What do you really believe?

4 Jun

First of all, welcome to my new subscribers who have come over from the newsletter! (And if you’re thinking, “what newsletter?”, there’s a sign-up button just over there. ➡)

My latest article for Christianity magazine is in shops now. This one is on Richard Wurmbrand, because poor Therese of Lisieux got bumped due to the death of Billy Graham. Fortunately, I can be fairly sure Therese wouldn’t mind – you’ll see what I mean when her article finally comes out.

Richard Wurmbrand, despite having a name that looks very Germanic, was actually Romanian (the “W” is soft, in fact). He is best known for having been horribly tortured and imprisoned for many years because he was a Christian pastor under the atheist communist regime, and he wouldn’t preach what he was told, report on his parishioners to the secret police and generally be a good boy. When he finally got out of the country, he exposed what was actually happening in ‘tolerant’ communist Romania.

I get the impression Wurmbrand would have been quite a difficult man (he’s dead now – died in 2001), stubborn and strong-willed – but God made excellent use of these virtues that could easily be vices. (I can’t help thinking about what the people I write about would have been like in real life – which ones you’d invite to a dinner party, and which ones you’d just send a Christmas card to.)

This article is to tie in with the 50th anniversary of the founding of Release International, which works with and for persecuted Christians around the world, and was inspired by Richard Wurmbrand. They have also brought out a 50th-anniversary edition of Wurmbrand’s book, Tortured for Christ. I suppose I should recommend that you get a copy, but I’m not going to; it’s pretty horrific in places, and things read can’t be unread. Get In God’s Underground instead. It’s also by Wurmbrand but it’s more informative and less graphic.

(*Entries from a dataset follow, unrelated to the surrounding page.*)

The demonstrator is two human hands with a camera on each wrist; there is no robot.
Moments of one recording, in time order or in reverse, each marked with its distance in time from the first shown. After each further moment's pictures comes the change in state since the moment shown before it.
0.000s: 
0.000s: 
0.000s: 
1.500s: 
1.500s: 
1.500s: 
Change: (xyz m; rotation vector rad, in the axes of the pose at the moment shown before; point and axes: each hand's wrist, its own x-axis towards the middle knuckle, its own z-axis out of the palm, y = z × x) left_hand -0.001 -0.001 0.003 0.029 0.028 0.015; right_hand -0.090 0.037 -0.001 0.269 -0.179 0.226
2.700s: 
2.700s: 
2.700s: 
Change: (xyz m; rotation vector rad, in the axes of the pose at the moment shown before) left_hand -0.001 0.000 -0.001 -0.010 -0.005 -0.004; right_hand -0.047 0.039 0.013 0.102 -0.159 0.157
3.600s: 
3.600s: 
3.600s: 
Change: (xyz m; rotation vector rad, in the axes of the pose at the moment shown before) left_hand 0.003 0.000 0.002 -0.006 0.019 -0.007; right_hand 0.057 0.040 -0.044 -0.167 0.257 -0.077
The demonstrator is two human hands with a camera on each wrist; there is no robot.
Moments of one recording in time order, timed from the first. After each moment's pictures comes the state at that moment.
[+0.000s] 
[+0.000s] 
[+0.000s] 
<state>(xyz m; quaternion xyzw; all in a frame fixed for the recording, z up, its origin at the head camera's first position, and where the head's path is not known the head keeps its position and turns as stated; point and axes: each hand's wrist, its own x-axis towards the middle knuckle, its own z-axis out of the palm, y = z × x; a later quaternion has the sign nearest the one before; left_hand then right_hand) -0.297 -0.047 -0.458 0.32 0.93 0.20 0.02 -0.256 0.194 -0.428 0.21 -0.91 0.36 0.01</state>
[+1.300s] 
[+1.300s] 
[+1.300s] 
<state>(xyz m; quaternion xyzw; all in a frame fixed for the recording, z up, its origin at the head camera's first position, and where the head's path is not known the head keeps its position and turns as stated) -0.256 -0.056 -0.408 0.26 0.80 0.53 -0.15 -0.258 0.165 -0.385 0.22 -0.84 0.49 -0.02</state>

Wurmbrand was pretty quotable, and the title of this post refers to something he wrote:

“A man truly believes not what he recites in his creed, but only the things he is ready to die for.”

I hope never to have my beliefs tested by facing death or torture (sorry, Therese), but if it ever did come to it, I hope that I would be found to truly believe the things I say I believe. So what do you believe?